▶ _Work to be completed_: For each line below that contains the word "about", return that line.

[Extracted data entries]

_ _ _ _ _ _ _

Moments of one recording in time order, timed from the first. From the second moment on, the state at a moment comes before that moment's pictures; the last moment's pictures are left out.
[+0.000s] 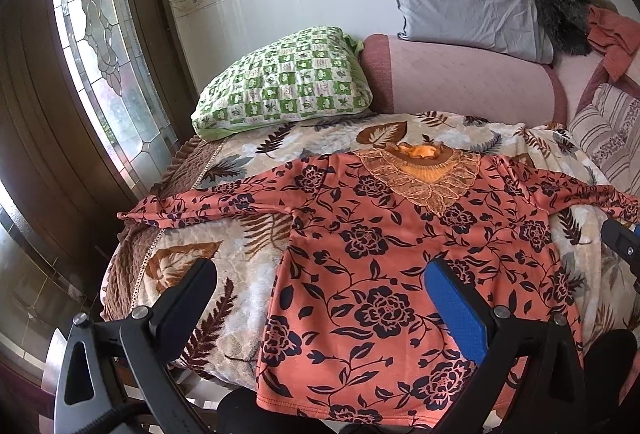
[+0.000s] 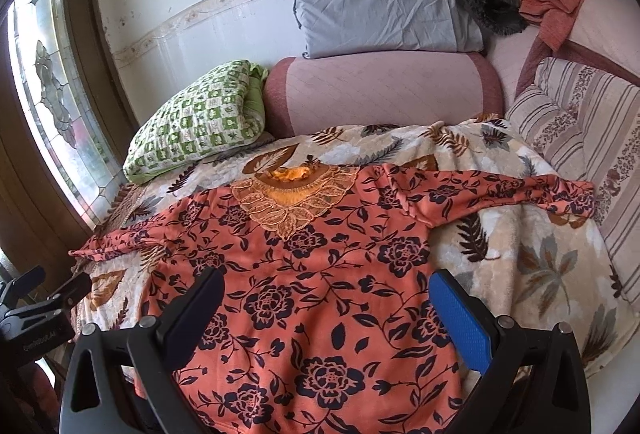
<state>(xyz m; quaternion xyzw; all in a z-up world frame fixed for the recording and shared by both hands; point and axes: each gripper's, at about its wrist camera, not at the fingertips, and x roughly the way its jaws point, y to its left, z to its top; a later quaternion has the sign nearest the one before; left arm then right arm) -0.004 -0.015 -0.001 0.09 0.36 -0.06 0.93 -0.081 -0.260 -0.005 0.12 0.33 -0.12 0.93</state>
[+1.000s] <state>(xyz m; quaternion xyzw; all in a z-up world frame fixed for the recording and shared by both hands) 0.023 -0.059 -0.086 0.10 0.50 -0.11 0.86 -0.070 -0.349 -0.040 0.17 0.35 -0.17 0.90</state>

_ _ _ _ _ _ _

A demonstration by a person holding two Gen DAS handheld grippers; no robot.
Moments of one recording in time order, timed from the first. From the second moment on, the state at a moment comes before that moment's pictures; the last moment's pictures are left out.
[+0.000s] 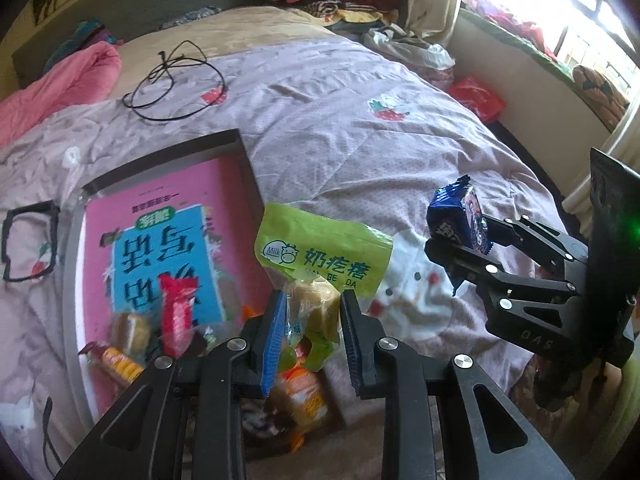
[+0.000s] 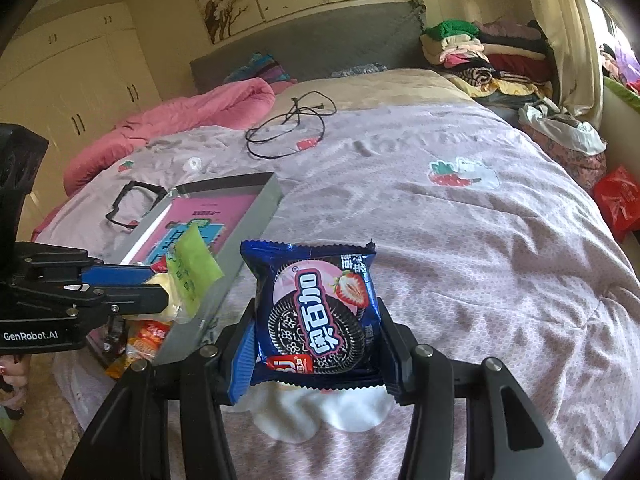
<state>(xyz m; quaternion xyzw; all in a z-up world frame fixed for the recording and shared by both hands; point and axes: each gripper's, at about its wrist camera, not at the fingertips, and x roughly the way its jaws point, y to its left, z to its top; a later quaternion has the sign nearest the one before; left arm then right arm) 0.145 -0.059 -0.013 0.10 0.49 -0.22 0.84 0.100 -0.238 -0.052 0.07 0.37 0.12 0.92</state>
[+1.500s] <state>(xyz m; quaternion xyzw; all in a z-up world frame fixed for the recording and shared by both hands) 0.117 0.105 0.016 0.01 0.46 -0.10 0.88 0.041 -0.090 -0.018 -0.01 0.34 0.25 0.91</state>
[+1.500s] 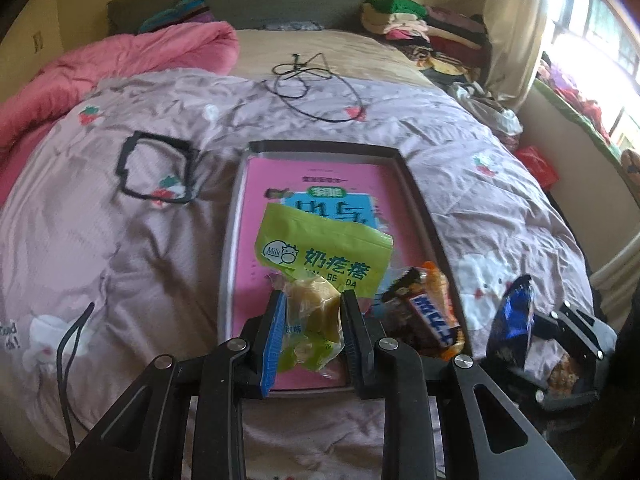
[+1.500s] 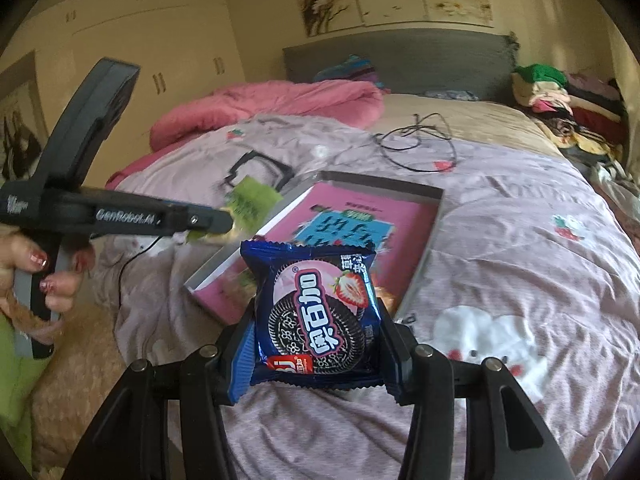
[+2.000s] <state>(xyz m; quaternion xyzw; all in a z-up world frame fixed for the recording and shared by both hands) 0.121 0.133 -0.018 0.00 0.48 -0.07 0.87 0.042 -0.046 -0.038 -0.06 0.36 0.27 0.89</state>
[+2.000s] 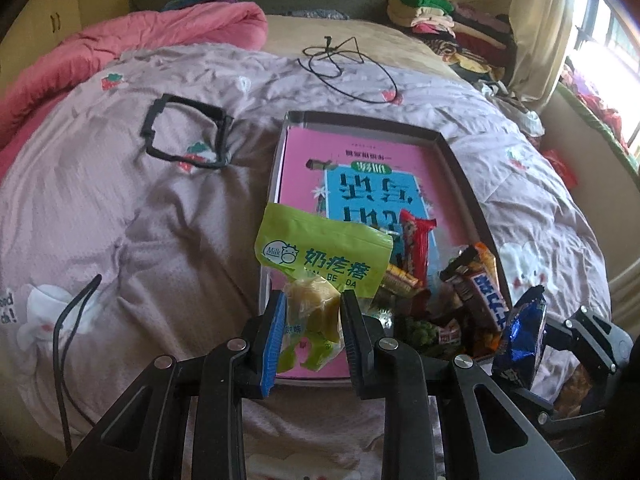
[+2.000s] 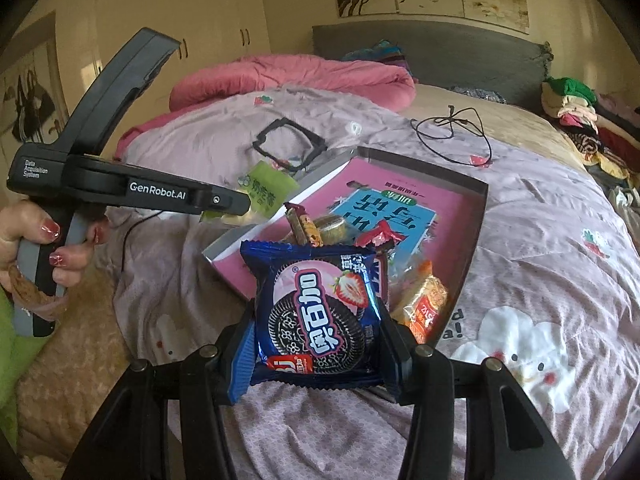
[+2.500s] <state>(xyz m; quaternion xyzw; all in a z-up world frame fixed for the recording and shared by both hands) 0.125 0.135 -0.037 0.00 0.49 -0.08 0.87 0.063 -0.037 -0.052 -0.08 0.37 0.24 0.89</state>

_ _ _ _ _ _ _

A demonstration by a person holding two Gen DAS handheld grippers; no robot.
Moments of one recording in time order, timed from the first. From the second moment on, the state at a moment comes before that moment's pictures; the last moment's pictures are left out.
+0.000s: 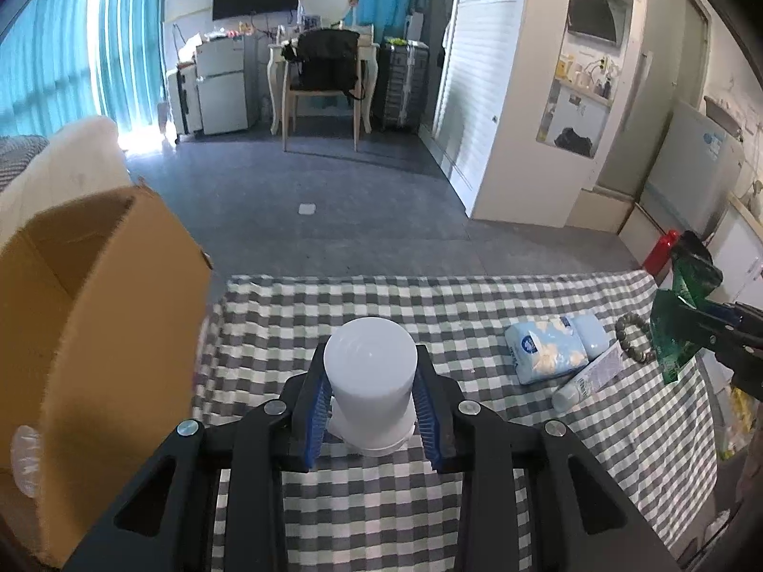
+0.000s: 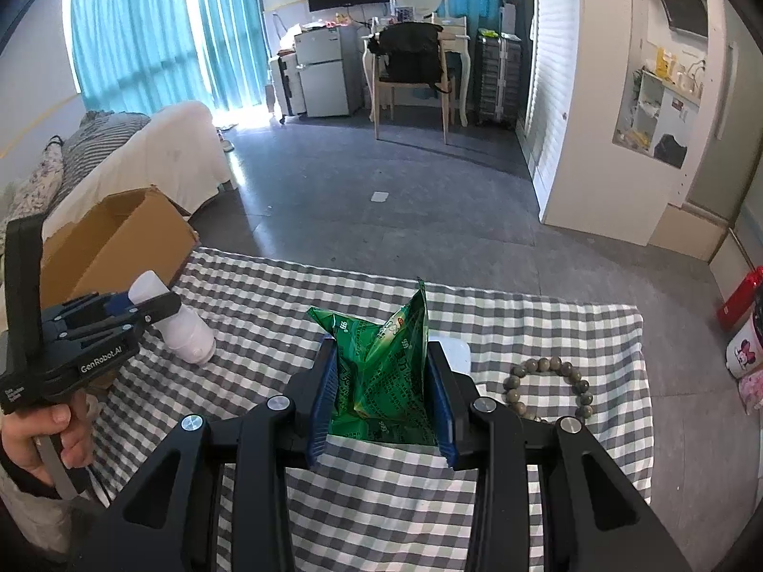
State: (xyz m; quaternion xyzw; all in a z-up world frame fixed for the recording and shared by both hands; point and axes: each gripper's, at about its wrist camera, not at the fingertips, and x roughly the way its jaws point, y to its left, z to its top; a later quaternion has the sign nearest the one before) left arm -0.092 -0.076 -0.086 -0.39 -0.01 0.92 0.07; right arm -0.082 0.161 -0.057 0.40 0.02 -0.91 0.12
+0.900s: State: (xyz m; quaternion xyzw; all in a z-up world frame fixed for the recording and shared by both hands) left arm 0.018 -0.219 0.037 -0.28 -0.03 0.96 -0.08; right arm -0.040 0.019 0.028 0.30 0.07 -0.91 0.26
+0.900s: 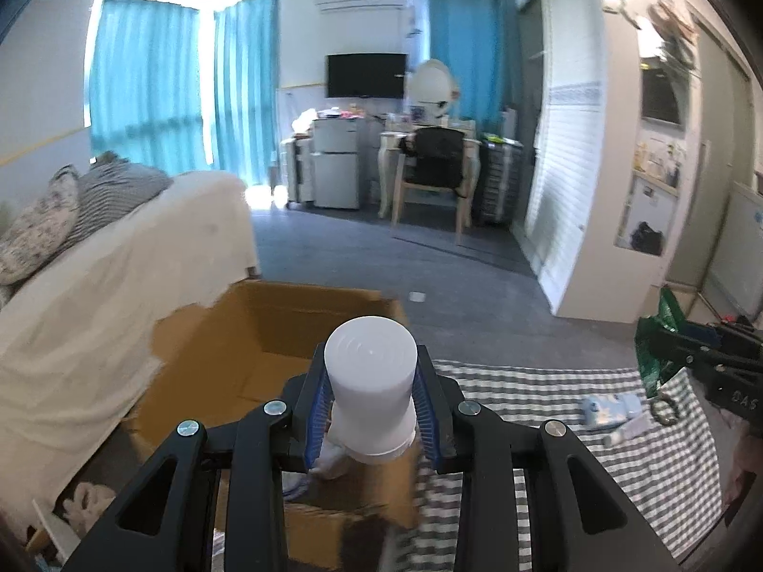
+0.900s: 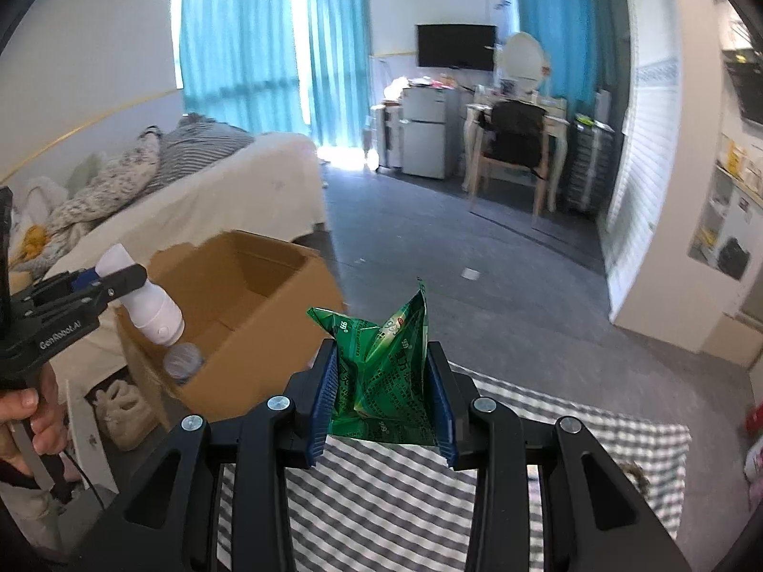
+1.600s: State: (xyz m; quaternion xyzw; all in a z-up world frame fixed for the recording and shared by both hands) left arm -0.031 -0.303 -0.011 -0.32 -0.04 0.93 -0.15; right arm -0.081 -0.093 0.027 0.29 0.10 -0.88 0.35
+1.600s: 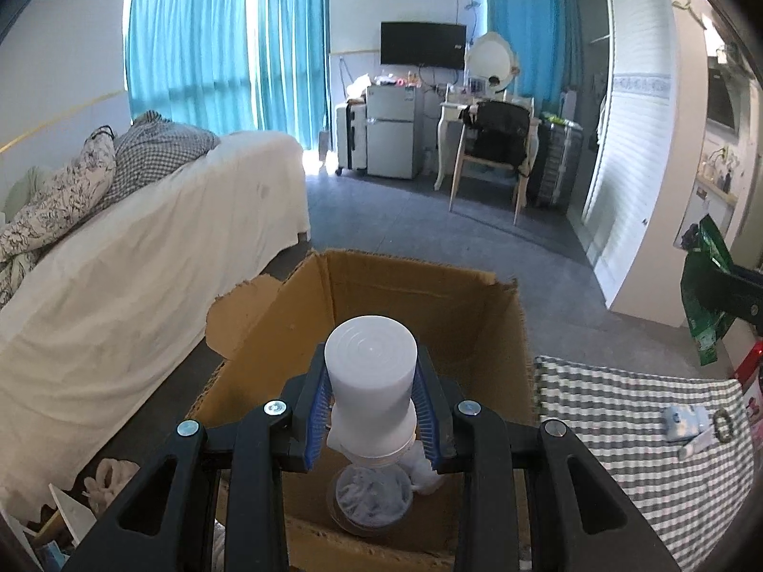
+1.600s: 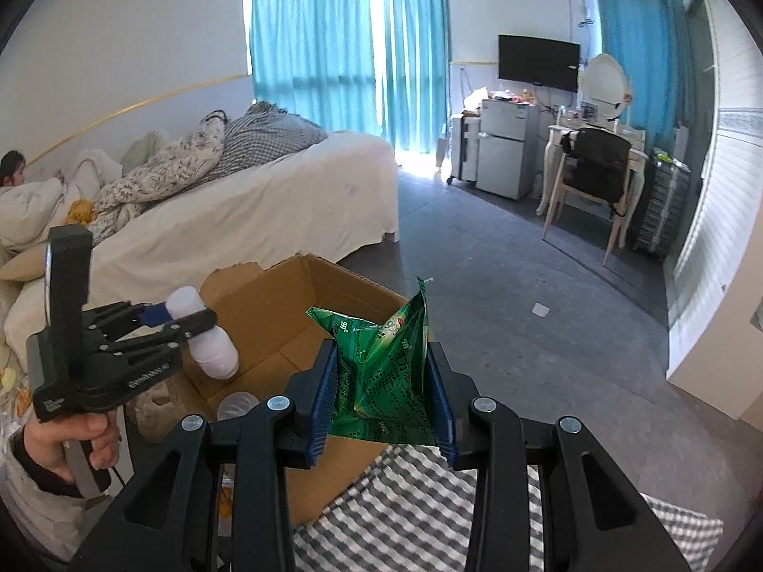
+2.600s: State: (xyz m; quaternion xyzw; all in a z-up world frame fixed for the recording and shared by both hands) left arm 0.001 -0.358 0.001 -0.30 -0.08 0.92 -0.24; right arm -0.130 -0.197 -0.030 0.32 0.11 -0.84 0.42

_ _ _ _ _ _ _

▶ _Result of the task_:
<state>(xyz m; quaternion xyzw; all in a z-up world frame fixed for the recording and shared by both hands; point and axes: each gripper's, at about its wrist camera, not at the fingertips, and x roughly the way its jaws point, y to its left, z to its top; a later quaternion has the sign nearest the one before; left arm then right arm) -0.004 -0.015 -0.001 0.09 0.36 -0.06 0.93 -0.081 -0.260 -0.005 0.12 0.33 -0.12 0.93</state>
<state>(xyz m; quaternion xyzw; all in a z-up world frame fixed for the recording and shared by both hands; point and axes: each gripper's, at about its wrist camera, not at the fingertips, and x roughly the way its jaws point, y to its left, z to its top; a later quaternion has the sign nearest the one before; left arm then right arm) 0.145 -0.059 -0.013 0.10 0.49 -0.22 0.84 0.100 -0.238 -0.052 0.07 0.37 0.12 0.92</state>
State: (xyz m; quaternion xyzw; all in a z-up world frame fixed for the recording and shared by both hands; point and axes: each gripper's, at about its wrist camera, not at the fingertips, and x roughly the way its jaws point, y to its left, z to its top; a later quaternion has the sign nearest the one before) left arm -0.092 -0.076 -0.086 -0.39 -0.01 0.92 0.07; right arm -0.082 0.161 -0.057 0.40 0.02 -0.91 0.12

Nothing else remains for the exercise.